A transformer is a function that processes the extracted value. Here’s an example of a custom transformer that reverses a string:
def reverse(input_value):
return input_value[::-1]
# Add a handler with the custom transformer
parser.add_handler("reverse_example", regex.compile(r"\w+"), reverse)

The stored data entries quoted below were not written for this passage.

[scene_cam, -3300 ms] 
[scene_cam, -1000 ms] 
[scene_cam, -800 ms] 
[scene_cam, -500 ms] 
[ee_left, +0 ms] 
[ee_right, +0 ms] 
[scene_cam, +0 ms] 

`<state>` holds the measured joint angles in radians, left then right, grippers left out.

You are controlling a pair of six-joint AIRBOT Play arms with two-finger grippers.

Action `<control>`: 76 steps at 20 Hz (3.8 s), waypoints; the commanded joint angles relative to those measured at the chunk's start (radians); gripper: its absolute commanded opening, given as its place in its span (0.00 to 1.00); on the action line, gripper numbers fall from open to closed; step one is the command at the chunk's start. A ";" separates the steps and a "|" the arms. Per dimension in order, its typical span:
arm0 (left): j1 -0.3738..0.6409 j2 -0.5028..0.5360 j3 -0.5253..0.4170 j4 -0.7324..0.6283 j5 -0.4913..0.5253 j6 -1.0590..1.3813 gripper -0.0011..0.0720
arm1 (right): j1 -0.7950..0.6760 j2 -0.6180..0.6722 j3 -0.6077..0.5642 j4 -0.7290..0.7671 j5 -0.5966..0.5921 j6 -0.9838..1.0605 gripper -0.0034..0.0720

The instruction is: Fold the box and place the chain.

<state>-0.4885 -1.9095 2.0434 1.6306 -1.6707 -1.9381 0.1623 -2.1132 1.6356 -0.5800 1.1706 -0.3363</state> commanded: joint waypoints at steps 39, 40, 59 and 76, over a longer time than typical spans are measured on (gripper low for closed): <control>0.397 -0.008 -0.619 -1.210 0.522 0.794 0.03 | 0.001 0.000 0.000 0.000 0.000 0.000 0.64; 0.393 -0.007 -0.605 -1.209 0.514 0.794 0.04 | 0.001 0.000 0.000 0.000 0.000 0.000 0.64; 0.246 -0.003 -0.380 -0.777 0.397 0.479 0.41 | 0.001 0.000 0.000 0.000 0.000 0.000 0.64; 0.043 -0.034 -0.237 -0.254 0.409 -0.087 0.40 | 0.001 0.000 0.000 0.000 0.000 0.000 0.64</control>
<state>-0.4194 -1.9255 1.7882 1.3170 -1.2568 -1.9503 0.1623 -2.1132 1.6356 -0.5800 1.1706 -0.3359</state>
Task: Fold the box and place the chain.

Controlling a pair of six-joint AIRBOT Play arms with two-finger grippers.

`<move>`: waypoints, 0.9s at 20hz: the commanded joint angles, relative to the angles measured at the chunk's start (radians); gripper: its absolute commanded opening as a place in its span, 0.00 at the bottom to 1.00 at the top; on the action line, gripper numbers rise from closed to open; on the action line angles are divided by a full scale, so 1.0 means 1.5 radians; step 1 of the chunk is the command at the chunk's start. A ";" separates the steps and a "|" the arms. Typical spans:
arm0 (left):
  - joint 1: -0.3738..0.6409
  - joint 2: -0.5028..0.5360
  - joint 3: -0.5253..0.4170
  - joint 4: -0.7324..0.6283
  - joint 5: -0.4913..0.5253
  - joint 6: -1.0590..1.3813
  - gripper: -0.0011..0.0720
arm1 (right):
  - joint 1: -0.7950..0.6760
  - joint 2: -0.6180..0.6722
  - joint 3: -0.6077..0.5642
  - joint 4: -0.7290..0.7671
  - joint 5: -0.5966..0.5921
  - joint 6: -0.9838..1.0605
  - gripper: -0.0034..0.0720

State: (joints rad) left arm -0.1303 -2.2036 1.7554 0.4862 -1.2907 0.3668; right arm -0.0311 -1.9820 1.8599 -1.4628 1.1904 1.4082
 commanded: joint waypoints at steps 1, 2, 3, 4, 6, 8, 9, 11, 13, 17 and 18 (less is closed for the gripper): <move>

result = parser.parse("Reverse this string.")
print(result)
Let's create a custom handler to extract the uploader name from a torrent title:
def uploader_handler(input_string):
match = regex.search(r"Uploader: ([\w\s]+)", input_string)
if match:
return {"uploader": match.group(1)}
return {}
# Add the custom handler
parser.add_handler("uploader", regex.compile(r"Uploader: ([\w\s]+)"), uploader_handler)
# Parse a string
result = parser.parse("Anatomia De Grey - Temporada 19 [HDTV][Cap.1905][Castellano][www.AtomoHD.nu].avi Uploader: JohnDoe")
print(result)
To get started with development, clone the repository and install the dependencies with poetry
:
poetry install
Contributions are welcome! If you have ideas for new features or improvements, feel free to open an issue or submit a pull request on GitHub.
This project is licensed under the MIT License. See the LICENSE file for details.